Published in Paris, under anonymity, it appeared in 1825, in the Livraria Nacional Estrangeira, a poem in verse that today, in 2025, two hundred years after its first edition, few remember. The celebrations of the 500th anniversary of the birth of Luís de Camões overshadowed, or were not conducive to, the summoning of Almeida Garrett (1799-1854), the introducer of Romanticism in Portugal and who in this poem of an “absolutely new nature”, opened our literature to the winds of romantic renewal.
Winds that, let’s say, had been blowing since the last quarter of the 18th century. Baudelaire defined romantic art: a new way of feeling. Garrett, in exile in 1823, at the time of Vilafrancada and the counter-revolution, was an attentive reader of this new literature. Understand that the language and themes have changed. In this Europe of the Schlegell brothers and Goethe, of Novalis and Holderlin, of Madame De Stael, inspired by this quarrel of Moderns against Ancients, in an effort to wrest from the classical corset of the sonnet and the inflexible meter (the decasyllable) the language of poetry, which was now wanted to be closer to popular heritage, to street diction, is completely different. Aware of the change taking place, he understands that Europe, culturally guided by that liberal France, that of Chateaubriand and Victor Hugo, of Vigny and Lamartine, exalts the primacy of the individual, its fundamental freedom and, of course, popular traditions, nationalities. Romanticism is an unstoppable movement to affirm the aestheticism of each country, the so-called aesthetic nationalism. France is the model: the heroic homeland born of the victory of 1789, the heritage of the Enlightenment and the spirit of the Encyclopedia and now put into perspective by Delacroix. Garrett, trained in Arcadianism, now investigates the primitive sources: from 1819, the year in which he published his Portrait of Venus and defends him, alone, in court (born “The Divine”), to his Camões of 1825 covers all the distance that separates a faithful reader of Horace from a passionate follower of Hugo.

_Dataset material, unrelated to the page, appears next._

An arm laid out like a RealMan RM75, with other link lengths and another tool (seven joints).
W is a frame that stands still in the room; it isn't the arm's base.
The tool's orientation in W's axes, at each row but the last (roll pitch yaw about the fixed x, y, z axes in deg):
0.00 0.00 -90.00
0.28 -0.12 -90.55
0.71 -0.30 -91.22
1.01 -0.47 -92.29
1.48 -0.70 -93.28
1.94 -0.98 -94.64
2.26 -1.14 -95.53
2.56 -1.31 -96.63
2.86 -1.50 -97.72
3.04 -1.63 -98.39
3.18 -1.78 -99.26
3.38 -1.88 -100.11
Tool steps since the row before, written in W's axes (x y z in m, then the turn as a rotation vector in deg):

Romanticism: this vogue (or wave) that, from Walter Scott and Coleridge, to Byron and Keats, from Shelley to Bram Stoker (Irish, the creator of Dracula), is the time of our Almeida Garrett, baptized João da Silva Leitão, what do you tell us today? To students who read our romantic drama, the Friar Luís de Sousa (1846), what does Garrett tell them? If the renewer of our language with the Travels in My Land (which left the curricula more than 30 years ago!!) is one of the greatest exponents of this social and political, literary and aesthetic school that, when all things considered, was essential for what happened in poetry worldwide (Octavio Paz did not hesitate to consider modernism an extension of romanticism, a system that would continue to be alive long after the realist reaction), how can we read this forgotten Garrett again? In the year of (poor) celebration of the author of The LusíadasGarrett was not remembered… But his poem in new verse, with that “Warning” where he says “I consulted neither Horace nor Aristotle; but I was insensibly deposed the heart and feelings of nature, other than by the calculations of art and combined operations of the spirit.”; In this prologue where “Vate Christian” is presented who makes “Christian verses”, Garrett more than followed Byron of Child Harold and he also claimed not to “ape” the French.